Your job with the data below: print everything from the line that holds "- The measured" down to the line that holds "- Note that", ends included, exactly, and nothing else.

____

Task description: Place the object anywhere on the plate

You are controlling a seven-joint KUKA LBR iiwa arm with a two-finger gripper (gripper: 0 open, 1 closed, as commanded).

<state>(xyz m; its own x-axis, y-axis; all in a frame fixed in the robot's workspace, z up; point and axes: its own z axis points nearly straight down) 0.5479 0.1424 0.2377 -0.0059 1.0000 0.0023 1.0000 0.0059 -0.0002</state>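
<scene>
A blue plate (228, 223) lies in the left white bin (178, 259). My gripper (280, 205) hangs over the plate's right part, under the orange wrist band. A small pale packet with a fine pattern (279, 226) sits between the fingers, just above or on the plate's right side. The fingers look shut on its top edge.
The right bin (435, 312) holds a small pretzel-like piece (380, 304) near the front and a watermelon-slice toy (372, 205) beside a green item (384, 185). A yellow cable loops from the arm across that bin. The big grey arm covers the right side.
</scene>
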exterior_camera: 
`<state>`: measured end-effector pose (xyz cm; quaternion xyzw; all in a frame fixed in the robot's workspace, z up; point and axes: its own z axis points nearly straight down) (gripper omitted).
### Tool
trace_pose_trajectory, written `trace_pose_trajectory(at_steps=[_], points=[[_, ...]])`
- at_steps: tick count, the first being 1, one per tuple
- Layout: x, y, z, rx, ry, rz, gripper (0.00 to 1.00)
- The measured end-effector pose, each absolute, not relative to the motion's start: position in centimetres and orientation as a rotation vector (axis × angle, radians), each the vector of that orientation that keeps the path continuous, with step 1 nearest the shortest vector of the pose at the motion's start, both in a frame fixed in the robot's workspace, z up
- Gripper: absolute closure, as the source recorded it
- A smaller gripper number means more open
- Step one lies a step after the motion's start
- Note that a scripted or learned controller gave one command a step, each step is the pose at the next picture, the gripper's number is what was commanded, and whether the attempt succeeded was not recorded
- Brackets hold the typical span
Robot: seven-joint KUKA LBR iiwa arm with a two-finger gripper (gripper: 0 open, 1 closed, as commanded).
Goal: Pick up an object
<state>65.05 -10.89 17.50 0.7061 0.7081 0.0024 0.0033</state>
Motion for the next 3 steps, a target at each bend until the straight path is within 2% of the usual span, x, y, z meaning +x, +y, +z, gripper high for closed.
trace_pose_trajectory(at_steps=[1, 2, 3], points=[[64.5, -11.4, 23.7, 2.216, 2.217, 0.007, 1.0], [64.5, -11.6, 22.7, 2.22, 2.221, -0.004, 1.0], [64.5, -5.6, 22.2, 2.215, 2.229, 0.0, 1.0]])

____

> Solution for this exercise:
- The measured end-effector pose, each absolute, not relative to the motion's start: position in centimetres and orientation as a rotation vector (axis × angle, radians), each the vector of that orientation that keeps the path continuous, with step 1 nearest the shortest vector of the pose at the motion's start, both in a frame fixed in the robot's workspace, z up
- Gripper: absolute closure, as the source recorded it
- A smaller gripper number means more open
- Step one lies a step after the motion's start
- Note that a scripted or learned controller gave one command a step, each step is the pose at the next picture, the gripper's number is what was commanded, and whether the attempt succeeded was not recorded

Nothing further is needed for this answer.